> [The task]: Transcribe the data. Leave out nothing.

> [Collected data entries]:
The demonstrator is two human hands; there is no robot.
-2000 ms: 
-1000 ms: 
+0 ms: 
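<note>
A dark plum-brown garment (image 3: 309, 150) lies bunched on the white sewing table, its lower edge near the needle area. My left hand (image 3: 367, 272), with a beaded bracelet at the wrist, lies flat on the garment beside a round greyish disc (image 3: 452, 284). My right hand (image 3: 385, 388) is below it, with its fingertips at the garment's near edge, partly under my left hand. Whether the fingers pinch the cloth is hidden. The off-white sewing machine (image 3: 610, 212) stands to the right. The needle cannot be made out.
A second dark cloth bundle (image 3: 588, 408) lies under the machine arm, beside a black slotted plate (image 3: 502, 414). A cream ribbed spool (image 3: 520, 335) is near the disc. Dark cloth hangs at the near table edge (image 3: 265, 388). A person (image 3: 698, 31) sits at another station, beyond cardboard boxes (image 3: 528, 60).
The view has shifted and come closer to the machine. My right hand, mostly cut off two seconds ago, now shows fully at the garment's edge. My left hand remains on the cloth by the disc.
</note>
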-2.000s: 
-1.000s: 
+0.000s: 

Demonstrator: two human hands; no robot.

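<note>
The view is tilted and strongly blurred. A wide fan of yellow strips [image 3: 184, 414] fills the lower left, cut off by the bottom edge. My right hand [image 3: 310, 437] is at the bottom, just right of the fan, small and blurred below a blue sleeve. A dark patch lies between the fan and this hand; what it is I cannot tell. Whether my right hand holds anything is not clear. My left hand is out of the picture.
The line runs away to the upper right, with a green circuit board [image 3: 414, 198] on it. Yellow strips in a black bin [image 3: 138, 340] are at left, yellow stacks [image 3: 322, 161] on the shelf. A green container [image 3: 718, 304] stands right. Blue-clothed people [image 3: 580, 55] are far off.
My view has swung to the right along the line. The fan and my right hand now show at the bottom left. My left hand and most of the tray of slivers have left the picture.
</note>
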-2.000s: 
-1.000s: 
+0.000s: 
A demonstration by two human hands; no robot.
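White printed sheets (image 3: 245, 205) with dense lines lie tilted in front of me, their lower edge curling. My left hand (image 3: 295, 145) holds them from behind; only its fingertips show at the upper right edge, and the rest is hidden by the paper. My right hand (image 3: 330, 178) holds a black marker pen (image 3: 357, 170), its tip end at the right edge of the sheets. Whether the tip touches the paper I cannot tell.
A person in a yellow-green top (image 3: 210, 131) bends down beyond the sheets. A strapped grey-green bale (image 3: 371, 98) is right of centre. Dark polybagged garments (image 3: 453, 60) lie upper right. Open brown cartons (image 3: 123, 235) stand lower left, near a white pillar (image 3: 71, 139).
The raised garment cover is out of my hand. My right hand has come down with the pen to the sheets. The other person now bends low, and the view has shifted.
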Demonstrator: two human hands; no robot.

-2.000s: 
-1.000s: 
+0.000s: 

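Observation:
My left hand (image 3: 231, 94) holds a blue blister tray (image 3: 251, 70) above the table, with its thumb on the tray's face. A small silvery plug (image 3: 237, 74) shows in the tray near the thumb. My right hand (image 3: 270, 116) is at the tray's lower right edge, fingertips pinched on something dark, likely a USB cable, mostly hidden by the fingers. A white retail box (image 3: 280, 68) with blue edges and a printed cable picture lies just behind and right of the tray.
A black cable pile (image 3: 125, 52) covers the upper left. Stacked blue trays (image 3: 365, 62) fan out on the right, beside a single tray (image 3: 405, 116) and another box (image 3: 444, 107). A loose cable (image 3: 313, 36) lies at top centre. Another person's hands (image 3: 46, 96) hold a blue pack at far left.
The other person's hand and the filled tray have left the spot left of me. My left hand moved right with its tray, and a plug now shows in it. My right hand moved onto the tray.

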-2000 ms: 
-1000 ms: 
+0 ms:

> [Written response]:
The demonstrator is two human hands; there is no robot.
-2000 ms: 
-1000 ms: 
+0 ms: 
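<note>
A dark plum-brown garment (image 3: 309, 150) lies bunched on the white sewing table, its lower edge near the needle area. My left hand (image 3: 367, 272), with a beaded bracelet at the wrist, lies flat on the garment beside a round greyish disc (image 3: 452, 284). My right hand (image 3: 385, 388) is below it, with its fingertips at the garment's near edge, partly under my left hand. Whether the fingers pinch the cloth is hidden. The off-white sewing machine (image 3: 610, 212) stands to the right. The needle cannot be made out.
A second dark cloth bundle (image 3: 588, 408) lies under the machine arm, beside a black slotted plate (image 3: 502, 414). A cream ribbed spool (image 3: 520, 335) is near the disc. Dark cloth hangs at the near table edge (image 3: 265, 388). A person (image 3: 698, 31) sits at another station, beyond cardboard boxes (image 3: 528, 60).
The view has shifted and come closer to the machine. My right hand, mostly cut off two seconds ago, now shows fully at the garment's edge. My left hand remains on the cloth by the disc.
</note>
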-2.000s: 
-1.000s: 
+0.000s: 

Demonstrator: two human hands; no robot.

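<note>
The view is tilted and strongly blurred. A wide fan of yellow strips [image 3: 184, 414] fills the lower left, cut off by the bottom edge. My right hand [image 3: 310, 437] is at the bottom, just right of the fan, small and blurred below a blue sleeve. A dark patch lies between the fan and this hand; what it is I cannot tell. Whether my right hand holds anything is not clear. My left hand is out of the picture.
The line runs away to the upper right, with a green circuit board [image 3: 414, 198] on it. Yellow strips in a black bin [image 3: 138, 340] are at left, yellow stacks [image 3: 322, 161] on the shelf. A green container [image 3: 718, 304] stands right. Blue-clothed people [image 3: 580, 55] are far off.
My view has swung to the right along the line. The fan and my right hand now show at the bottom left. My left hand and most of the tray of slivers have left the picture.
</note>
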-2.000s: 
-1.000s: 
+0.000s: 
A demonstration by two human hands; no robot.
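White printed sheets (image 3: 245, 205) with dense lines lie tilted in front of me, their lower edge curling. My left hand (image 3: 295, 145) holds them from behind; only its fingertips show at the upper right edge, and the rest is hidden by the paper. My right hand (image 3: 330, 178) holds a black marker pen (image 3: 357, 170), its tip end at the right edge of the sheets. Whether the tip touches the paper I cannot tell.
A person in a yellow-green top (image 3: 210, 131) bends down beyond the sheets. A strapped grey-green bale (image 3: 371, 98) is right of centre. Dark polybagged garments (image 3: 453, 60) lie upper right. Open brown cartons (image 3: 123, 235) stand lower left, near a white pillar (image 3: 71, 139).
The raised garment cover is out of my hand. My right hand has come down with the pen to the sheets. The other person now bends low, and the view has shifted.
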Demonstrator: two human hands; no robot.

-2.000s: 
-1.000s: 
+0.000s: 

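Observation:
My left hand (image 3: 231, 94) holds a blue blister tray (image 3: 251, 70) above the table, with its thumb on the tray's face. A small silvery plug (image 3: 237, 74) shows in the tray near the thumb. My right hand (image 3: 270, 116) is at the tray's lower right edge, fingertips pinched on something dark, likely a USB cable, mostly hidden by the fingers. A white retail box (image 3: 280, 68) with blue edges and a printed cable picture lies just behind and right of the tray.
A black cable pile (image 3: 125, 52) covers the upper left. Stacked blue trays (image 3: 365, 62) fan out on the right, beside a single tray (image 3: 405, 116) and another box (image 3: 444, 107). A loose cable (image 3: 313, 36) lies at top centre. Another person's hands (image 3: 46, 96) hold a blue pack at far left.
The other person's hand and the filled tray have left the spot left of me. My left hand moved right with its tray, and a plug now shows in it. My right hand moved onto the tray.
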
-2000 ms: 
-1000 ms: 
+0 ms:

Nothing remains to be added to the output.